El-Yaagoubi Anass B, Chung Moo K, Ombao Hernando
Statistics Program, King Abdullah University of Science and Technology, Thuwal, Saudi Arabia.
Department of Biostatistics & Medical Informatics, University of Wisconsin-Madison, Madison, WI, United States.
Front Neuroinform. 2024 Jul 12;18:1387400. doi: 10.3389/fninf.2024.1387400. eCollection 2024.

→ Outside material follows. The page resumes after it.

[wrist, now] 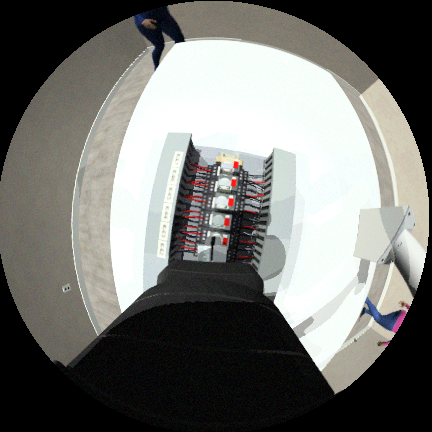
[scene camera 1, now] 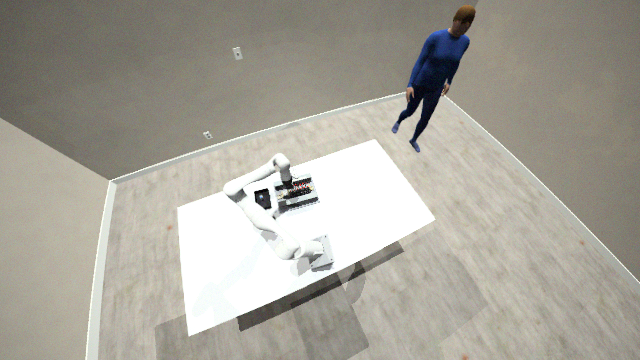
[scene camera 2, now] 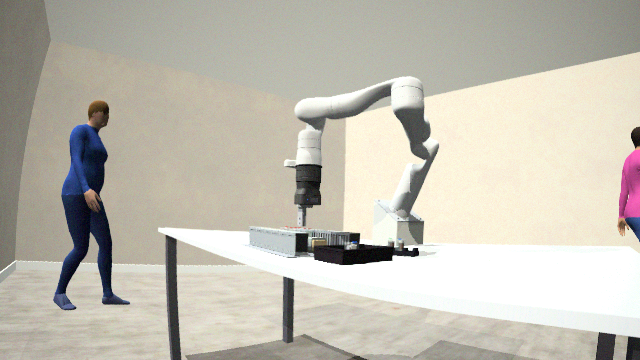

Topological data analysis (TDA) is increasingly recognized as a promising tool in the field of neuroscience, unveiling the underlying topological patterns within brain signals. However, most TDA related methods treat brain signals as if they were static, i.e., they ignore potential non-stationarities and irregularities in the statistical properties of the signals. In this study, we develop a novel fractal dimension-based testing approach that takes into account the dynamic topological properties of brain signals. By representing EEG brain signals as a sequence of Vietoris-Rips filtrations, our approach accommodates the inherent non-stationarities and irregularities of the signals. The application of our novel fractal dimension-based testing approach in analyzing dynamic topological patterns in EEG signals during an epileptic seizure episode exposes noteworthy alterations in total persistence across 0, 1, and 2-dimensional homology. These findings imply a more intricate influence of seizures on brain signals, extending beyond mere amplitude changes.
拓扑数据分析(TDA)在神经科学领域日益被视为一种有前景的工具,它揭示了脑信号中潜在的拓扑模式。然而,大多数与TDA相关的方法将脑信号视为静态的,即它们忽略了信号统计特性中潜在的非平稳性和不规则性。在本研究中,我们开发了一种基于分形维数的新型测试方法,该方法考虑了脑信号的动态拓扑特性。通过将脑电图(EEG)脑信号表示为一系列Vietoris-Rips过滤,我们的方法适应了信号固有的非平稳性和不规则性。我们基于分形维数的新型测试方法在分析癫痫发作期间EEG信号的动态拓扑模式中的应用揭示了0、1和2维同调中总持续性的显著变化。这些发现意味着癫痫发作对脑信号的影响更为复杂,不仅仅局限于幅度变化。